(What to produce)
From the records below, output exactly the lines running from the line containing "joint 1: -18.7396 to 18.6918" through the line containing "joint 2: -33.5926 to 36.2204", and no others.

(Data for this exercise)
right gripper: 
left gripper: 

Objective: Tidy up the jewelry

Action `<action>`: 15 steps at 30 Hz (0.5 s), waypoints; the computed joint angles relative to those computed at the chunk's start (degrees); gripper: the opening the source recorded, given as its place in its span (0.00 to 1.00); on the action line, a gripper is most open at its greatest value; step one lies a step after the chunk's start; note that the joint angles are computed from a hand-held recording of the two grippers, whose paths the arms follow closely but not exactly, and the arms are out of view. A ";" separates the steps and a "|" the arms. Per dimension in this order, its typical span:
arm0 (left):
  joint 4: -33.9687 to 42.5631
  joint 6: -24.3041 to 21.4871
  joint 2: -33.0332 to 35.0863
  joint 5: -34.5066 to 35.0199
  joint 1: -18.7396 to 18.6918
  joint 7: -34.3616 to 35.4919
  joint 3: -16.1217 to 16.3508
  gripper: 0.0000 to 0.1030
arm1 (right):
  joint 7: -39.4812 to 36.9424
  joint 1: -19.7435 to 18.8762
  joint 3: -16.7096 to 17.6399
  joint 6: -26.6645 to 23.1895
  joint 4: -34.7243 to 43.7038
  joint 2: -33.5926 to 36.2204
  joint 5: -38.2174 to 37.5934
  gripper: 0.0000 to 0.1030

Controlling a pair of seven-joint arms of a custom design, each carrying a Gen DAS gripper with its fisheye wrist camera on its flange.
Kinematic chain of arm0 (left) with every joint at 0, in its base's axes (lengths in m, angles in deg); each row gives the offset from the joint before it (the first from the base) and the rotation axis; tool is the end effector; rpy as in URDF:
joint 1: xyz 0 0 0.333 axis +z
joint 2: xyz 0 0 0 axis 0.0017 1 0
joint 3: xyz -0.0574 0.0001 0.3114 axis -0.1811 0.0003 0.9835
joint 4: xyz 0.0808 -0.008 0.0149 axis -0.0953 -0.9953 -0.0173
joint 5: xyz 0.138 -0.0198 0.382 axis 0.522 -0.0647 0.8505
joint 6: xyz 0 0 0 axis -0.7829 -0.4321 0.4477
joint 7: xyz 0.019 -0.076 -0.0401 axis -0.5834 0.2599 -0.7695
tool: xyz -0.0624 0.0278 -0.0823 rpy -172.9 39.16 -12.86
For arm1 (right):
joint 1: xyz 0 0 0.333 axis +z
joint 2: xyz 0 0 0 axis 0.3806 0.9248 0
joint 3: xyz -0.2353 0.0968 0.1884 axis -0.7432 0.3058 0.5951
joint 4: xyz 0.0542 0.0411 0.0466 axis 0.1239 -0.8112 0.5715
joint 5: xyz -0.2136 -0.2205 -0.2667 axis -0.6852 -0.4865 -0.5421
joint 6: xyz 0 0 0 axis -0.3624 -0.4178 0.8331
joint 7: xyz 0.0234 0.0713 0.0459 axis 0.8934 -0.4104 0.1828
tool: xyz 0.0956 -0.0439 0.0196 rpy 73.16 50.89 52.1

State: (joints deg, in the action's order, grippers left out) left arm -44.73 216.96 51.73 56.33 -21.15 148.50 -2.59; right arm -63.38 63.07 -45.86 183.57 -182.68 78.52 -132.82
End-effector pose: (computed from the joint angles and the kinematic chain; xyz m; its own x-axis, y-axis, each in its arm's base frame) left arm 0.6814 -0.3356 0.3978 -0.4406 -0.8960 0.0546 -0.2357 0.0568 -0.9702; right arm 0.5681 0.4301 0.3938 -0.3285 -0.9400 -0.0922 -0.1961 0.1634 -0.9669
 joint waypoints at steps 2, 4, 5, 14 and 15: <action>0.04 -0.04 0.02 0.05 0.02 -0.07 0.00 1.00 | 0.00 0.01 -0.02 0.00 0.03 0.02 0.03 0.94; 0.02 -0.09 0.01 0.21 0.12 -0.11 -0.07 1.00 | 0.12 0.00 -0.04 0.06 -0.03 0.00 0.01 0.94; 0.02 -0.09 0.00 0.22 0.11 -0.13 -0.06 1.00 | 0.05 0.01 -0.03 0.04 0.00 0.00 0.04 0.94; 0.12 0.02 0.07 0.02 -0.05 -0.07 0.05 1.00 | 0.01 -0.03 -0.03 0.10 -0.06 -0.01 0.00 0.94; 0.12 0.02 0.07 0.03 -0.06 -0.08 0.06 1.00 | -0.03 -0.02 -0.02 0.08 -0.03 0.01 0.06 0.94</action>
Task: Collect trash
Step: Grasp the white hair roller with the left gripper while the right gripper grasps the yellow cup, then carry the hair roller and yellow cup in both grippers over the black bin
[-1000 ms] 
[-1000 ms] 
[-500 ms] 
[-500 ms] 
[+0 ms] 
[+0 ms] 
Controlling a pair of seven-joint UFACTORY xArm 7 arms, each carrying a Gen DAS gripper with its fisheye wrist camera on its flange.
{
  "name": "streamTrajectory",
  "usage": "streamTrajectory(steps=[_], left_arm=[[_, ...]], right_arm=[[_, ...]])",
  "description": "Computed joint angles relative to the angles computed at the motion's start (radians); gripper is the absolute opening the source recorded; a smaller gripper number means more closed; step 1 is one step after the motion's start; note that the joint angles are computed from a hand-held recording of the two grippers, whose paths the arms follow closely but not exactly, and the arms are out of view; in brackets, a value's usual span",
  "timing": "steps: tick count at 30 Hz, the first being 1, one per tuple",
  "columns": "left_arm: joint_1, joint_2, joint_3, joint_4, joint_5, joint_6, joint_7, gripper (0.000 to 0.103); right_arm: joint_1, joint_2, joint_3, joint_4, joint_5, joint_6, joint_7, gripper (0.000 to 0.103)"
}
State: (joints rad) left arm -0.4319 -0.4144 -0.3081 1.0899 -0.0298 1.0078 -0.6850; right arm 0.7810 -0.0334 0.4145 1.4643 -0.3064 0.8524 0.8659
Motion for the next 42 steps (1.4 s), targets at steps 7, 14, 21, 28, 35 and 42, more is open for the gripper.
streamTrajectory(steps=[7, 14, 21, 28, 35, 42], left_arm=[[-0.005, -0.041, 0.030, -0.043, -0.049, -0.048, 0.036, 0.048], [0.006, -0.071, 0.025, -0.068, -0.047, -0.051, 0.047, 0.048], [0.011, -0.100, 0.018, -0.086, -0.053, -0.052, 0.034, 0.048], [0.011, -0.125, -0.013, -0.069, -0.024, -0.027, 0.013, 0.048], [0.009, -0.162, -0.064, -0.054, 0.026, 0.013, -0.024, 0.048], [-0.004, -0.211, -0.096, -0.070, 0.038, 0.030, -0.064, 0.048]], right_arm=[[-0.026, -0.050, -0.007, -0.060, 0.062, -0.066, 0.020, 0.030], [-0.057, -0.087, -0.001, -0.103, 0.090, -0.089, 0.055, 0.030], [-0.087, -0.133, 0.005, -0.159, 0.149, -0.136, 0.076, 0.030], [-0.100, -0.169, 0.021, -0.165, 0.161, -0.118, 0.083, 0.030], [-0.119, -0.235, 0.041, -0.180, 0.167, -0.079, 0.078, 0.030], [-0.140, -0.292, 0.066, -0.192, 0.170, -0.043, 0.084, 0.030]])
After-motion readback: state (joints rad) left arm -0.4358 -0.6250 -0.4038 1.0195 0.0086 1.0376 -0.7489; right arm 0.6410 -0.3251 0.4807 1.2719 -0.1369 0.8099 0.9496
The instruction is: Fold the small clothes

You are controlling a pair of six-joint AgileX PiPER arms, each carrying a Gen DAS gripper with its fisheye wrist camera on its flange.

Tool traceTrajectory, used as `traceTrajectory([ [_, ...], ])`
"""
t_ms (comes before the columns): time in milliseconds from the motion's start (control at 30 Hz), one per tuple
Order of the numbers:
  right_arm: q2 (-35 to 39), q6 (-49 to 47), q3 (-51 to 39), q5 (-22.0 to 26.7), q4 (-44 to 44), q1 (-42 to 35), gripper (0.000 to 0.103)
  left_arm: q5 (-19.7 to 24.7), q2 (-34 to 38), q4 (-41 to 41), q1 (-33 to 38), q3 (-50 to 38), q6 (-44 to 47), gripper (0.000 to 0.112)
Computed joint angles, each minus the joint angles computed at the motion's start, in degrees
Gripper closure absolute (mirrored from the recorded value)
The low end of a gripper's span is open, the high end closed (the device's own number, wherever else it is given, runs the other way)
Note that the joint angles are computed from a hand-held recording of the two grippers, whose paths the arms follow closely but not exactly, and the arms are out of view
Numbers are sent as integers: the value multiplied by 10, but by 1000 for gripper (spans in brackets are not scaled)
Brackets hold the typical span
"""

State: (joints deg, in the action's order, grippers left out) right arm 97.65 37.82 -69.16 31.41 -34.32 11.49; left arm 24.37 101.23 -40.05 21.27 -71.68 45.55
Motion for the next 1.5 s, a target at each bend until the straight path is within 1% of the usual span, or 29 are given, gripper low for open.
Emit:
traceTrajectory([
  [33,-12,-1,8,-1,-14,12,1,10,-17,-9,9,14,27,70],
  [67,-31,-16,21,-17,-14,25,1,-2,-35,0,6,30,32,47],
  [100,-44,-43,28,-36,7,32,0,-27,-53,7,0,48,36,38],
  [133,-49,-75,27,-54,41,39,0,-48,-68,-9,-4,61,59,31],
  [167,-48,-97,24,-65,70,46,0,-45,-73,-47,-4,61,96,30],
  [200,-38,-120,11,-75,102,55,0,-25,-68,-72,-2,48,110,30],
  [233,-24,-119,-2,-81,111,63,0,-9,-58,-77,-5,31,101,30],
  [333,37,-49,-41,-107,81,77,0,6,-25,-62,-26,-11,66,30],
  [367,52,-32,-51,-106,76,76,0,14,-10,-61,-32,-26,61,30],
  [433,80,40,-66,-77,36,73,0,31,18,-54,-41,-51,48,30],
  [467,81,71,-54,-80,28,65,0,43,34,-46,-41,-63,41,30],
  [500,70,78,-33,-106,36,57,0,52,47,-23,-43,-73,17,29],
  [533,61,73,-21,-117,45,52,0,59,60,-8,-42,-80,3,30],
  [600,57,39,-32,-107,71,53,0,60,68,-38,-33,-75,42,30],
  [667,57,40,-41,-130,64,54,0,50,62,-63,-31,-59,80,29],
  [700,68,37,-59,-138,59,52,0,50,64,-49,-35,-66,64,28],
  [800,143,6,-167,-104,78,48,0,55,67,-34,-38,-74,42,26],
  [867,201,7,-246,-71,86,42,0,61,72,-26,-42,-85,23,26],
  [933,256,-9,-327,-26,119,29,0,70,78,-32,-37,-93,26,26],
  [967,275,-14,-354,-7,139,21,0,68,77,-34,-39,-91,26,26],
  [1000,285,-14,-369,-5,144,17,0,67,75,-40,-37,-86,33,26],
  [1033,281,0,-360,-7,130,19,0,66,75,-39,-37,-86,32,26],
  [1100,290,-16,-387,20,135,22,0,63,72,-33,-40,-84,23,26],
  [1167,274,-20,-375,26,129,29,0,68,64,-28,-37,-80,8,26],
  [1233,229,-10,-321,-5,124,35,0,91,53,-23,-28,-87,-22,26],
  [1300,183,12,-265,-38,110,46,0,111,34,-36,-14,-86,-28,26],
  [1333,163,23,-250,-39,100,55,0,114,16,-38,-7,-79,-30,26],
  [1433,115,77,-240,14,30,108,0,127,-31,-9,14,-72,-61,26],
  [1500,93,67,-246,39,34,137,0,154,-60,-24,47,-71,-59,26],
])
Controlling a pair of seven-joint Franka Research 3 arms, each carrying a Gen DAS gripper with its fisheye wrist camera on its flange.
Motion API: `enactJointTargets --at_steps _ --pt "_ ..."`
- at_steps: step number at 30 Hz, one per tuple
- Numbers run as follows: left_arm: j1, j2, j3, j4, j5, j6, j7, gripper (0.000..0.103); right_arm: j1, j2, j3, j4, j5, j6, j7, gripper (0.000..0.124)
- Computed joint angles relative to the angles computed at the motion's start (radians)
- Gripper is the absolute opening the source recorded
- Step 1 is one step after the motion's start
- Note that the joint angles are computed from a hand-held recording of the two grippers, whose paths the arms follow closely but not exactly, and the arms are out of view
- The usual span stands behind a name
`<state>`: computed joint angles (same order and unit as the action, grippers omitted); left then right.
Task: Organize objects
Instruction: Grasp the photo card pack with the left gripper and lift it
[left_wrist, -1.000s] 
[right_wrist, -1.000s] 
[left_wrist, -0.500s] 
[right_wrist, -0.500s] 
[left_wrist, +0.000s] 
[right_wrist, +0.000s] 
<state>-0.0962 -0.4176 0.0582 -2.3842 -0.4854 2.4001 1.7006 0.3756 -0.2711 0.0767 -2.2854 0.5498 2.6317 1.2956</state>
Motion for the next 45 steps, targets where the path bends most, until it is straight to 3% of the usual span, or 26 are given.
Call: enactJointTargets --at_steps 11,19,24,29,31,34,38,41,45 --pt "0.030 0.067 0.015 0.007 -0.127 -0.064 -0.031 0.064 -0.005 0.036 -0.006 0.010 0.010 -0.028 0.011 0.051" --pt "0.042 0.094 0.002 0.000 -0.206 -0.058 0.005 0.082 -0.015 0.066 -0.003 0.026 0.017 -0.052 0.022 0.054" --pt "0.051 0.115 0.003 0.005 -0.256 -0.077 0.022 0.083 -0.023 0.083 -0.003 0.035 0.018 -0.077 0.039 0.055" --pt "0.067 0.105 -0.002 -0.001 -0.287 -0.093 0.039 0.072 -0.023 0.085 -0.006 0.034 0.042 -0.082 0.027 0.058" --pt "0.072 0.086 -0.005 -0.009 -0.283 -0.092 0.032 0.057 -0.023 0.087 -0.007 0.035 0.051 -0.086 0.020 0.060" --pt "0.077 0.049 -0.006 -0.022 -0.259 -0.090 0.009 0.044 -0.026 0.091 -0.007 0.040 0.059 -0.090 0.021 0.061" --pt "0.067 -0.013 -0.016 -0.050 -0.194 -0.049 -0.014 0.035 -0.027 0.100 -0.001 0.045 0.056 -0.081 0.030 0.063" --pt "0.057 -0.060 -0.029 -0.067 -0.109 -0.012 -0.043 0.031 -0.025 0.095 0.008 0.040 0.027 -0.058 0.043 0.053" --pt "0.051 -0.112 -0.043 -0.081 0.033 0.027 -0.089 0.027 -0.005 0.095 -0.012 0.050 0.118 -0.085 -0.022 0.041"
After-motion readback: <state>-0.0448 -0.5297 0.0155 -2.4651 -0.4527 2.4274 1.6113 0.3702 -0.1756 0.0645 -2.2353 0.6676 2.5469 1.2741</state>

(Answer to this task)
  joint 1: -18.7396 to 18.6918
  joint 7: -34.3616 to 35.4919
  joint 3: -16.1217 to 16.3508
  gripper: 0.0000 to 0.1030
arm1 (right):
  joint 7: -39.4812 to 36.9424
  joint 1: -19.7435 to 18.8762
  joint 3: -16.7096 to 17.6399
  joint 6: -26.6645 to 23.1895
  joint 4: -34.7243 to 43.7038
  joint 2: -33.5926 to 36.2204

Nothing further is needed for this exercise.